- **DESCRIPTION OF THE TASK**:
How many lines in the records below contain the word "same"? State only that number.

- **INFORMATION PROVIDED**:
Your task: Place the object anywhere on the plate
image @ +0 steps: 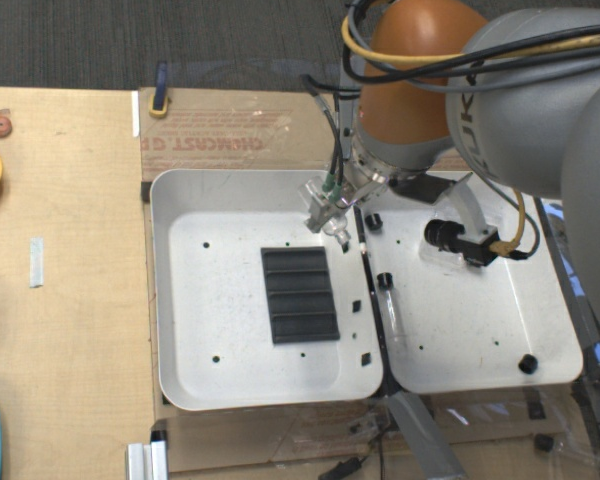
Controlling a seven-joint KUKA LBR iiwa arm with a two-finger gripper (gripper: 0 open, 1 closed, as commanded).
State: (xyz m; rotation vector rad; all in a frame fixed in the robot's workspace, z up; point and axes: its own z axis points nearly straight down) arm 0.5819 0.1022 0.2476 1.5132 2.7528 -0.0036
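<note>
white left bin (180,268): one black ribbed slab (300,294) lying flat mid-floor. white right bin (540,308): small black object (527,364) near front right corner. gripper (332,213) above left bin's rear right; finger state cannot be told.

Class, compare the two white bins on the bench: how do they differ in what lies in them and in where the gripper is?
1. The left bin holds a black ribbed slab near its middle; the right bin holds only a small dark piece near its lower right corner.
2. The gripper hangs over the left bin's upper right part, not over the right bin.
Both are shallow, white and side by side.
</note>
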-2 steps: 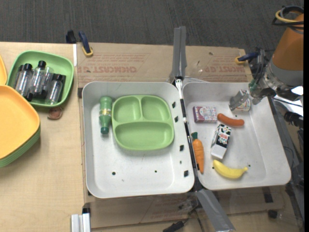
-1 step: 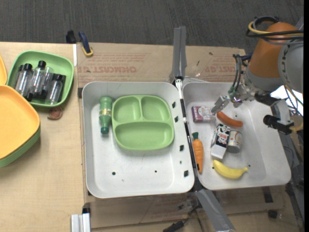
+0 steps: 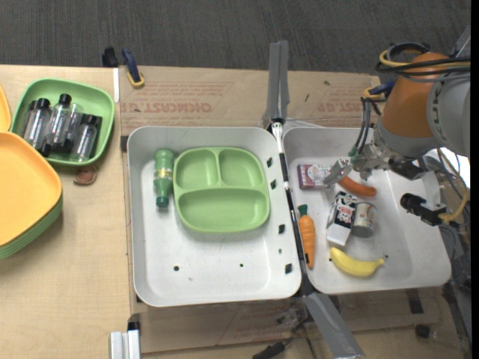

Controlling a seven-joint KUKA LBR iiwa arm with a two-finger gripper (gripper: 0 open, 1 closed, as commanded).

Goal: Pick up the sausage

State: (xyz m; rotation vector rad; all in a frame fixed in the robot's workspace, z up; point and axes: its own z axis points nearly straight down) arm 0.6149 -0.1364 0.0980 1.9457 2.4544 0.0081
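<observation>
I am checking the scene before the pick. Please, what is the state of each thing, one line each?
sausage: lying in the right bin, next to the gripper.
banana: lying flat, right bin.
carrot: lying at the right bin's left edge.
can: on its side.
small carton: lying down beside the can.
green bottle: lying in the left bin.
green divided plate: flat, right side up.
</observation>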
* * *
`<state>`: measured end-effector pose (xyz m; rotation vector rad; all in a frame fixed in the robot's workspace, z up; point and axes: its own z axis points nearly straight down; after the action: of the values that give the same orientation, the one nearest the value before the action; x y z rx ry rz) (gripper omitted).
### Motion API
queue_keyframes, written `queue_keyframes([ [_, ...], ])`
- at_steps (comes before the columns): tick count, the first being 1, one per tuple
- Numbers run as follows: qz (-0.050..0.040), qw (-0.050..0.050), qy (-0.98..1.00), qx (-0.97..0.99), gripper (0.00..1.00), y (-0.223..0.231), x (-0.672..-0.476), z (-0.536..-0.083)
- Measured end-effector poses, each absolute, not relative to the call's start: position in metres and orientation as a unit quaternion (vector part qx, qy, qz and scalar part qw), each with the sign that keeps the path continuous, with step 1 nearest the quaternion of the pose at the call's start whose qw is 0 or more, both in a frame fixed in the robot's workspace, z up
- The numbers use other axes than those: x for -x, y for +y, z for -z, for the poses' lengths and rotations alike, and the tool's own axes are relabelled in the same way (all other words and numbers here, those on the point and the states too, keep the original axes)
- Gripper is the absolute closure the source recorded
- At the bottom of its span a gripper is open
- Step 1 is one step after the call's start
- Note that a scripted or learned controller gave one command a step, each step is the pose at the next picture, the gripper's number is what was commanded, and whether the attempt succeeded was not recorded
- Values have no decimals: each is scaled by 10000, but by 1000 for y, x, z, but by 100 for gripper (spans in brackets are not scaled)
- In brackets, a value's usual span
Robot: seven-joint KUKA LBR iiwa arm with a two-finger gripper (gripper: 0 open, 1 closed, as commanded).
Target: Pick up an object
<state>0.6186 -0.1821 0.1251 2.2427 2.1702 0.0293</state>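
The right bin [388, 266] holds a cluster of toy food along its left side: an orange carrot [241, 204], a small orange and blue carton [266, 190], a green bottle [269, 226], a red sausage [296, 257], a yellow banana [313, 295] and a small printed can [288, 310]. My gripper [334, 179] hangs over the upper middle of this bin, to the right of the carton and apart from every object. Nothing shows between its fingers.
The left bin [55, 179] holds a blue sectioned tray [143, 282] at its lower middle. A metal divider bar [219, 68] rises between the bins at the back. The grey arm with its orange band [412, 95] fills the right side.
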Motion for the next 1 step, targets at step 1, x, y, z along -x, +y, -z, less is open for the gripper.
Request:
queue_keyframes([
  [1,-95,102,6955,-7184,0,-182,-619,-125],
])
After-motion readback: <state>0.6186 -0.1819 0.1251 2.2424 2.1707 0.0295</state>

- **ANSWER SPACE**:
2